Online education pioneer to deliver Hall Lecture October 2

Daphne Koller portrait
Daphne Koller

Daphne Koller will present her ground-breaking work in free, universally accessible college education as the first guest speaker in the 2012 -2013 John R. and Donna S. Hall Engineering Lecture Series.

The lecture – The Online Revolution: Education for Everyone – is Tuesday, Oct. 2 at 4:10 p.m. in Vanderbilt’s Wilson Hall, Room 103. The lecture is open to the Vanderbilt community. A reception will follow.

Live video of this event will be streamed on Vanderbilt News and will be available for viewing after Oct. 2.

Daphne KollerKoller is the Rajeev Motwani Professor in Computer Science at Stanford University and co-founder of the social entrepreneurship company Coursera. Last year approximately 350,000 students enrolled in three free courses offered by Stanford, creating one of the largest experiments in online education ever performed.

“I’ll report on this far-reaching experiment in education, and why we believe this model can provide both an improved classroom experience for our on-campus students, via a flipped classroom model, as well as a meaningful learning experience for the millions of students around the world who would otherwise never have access to education of this quality,” Koller said.

“Through such technology, we envision millions of people gaining access to the world-leading education that has so far been available only to a tiny few, and using this education to improve their lives, the lives of their families, and the communities they live in.”

Koller will review the teaching methodologies used in the free coursework, including easy-to-create video chunks, a scalable online Q&A forum where students can get their questions answered quickly, sophisticated auto-graded homework, and a peer grading pipeline that supports the at-scale grading of open-ended assignments.
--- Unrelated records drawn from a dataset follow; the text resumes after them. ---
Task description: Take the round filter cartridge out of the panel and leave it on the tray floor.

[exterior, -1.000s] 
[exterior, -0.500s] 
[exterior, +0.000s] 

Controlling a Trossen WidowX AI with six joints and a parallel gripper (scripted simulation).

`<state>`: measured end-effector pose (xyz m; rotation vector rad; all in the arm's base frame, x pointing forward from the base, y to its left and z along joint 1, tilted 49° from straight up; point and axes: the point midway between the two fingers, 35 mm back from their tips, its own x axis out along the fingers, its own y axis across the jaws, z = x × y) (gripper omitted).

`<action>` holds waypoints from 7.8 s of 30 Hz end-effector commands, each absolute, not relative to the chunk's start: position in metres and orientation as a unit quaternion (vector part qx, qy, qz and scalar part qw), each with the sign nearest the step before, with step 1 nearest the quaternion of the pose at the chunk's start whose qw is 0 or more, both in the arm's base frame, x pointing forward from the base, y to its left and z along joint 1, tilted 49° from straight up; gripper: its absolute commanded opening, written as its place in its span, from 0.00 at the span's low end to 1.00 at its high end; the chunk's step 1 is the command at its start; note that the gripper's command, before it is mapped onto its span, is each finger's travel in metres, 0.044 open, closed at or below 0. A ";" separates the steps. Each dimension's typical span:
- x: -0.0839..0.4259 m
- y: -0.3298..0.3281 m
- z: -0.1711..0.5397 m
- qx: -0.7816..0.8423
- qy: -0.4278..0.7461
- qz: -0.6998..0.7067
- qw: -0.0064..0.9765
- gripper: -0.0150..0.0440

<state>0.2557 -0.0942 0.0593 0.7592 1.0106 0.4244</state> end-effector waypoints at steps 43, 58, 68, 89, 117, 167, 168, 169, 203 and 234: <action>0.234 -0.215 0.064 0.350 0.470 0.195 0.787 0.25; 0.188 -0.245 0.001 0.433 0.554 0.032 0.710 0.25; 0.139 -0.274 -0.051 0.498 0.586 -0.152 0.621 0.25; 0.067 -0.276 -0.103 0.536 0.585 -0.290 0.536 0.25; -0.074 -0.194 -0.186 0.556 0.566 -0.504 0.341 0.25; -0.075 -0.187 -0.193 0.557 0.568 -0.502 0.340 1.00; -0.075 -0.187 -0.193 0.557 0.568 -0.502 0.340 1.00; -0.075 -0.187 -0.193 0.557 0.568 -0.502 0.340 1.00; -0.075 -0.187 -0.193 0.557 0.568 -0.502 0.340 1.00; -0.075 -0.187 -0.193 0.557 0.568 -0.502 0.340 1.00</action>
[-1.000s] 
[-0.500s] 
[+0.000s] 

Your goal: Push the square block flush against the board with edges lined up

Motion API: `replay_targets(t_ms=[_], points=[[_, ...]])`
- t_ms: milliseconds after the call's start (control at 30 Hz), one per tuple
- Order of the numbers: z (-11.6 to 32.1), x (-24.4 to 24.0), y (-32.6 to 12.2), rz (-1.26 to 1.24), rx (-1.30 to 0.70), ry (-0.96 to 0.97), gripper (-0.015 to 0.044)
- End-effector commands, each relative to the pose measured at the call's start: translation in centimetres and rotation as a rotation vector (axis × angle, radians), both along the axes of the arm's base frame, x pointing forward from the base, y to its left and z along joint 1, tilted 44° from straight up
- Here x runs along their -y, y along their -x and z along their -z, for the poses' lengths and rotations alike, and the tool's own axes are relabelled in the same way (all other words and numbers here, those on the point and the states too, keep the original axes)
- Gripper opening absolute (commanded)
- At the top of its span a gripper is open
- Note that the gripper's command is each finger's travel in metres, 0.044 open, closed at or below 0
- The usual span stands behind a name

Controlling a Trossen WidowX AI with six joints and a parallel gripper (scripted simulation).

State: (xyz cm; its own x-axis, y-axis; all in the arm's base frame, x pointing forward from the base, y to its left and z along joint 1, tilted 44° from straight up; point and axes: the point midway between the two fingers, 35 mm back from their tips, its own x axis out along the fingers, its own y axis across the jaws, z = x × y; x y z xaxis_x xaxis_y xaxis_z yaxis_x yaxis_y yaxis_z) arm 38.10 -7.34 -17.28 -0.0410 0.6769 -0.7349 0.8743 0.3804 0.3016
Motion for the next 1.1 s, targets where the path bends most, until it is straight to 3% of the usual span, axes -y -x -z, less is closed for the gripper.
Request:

After launching Coursera early in 2012, Koller and co-founder Andrew Ny initially formed partnerships with Princeton, Stanford, University of Pennsylvania and University of Michigan. Coursera’s operations have grown to include 16 university partners, with more than 1 million students enrolled. Presently, 120 courses are offered across 16 categories, including biology, computer science, business, medicine, electrical engineering, education, humanities and social sciences.

Students worldwide can engage in classes in “Astrobiology and the Search of Extraterrestrial Life” with the University of Edinburgh, for example, or “Aboriginal Worldviews and Education” with the University of Toronto. A computer science class in programming, in French, is offered with the École Polytechnique Fédérale de Lausanne located in Lausanne, Switzerland.

Coursera’s course choices and staff have increased along with additional funding, derived from several universities and private firms that share the company’s goal of quality, accessible online education. Coursera staffers continue to hone the design and operations of interactive computer learning focused on significant peer-to-peer dialogue.

Koller, who pioneered in her Stanford class many of the ideas that underlie the Coursera user experience, received her BSc and MSc from the Hebrew University of Jerusalem, and her Ph.D. from Stanford in 1994. A member of the National Academy of Engineering, her many awards include the Presidential Early Career Award for Scientists and Engineers (PECASE) and the MacArthur Foundation Fellowship.

Established in 2002, the John R. and Donna S. Hall Engineering Lecture Series allows Vanderbilt engineering students to hear renowned engineers from universities and agencies address engineering topics of particular interest.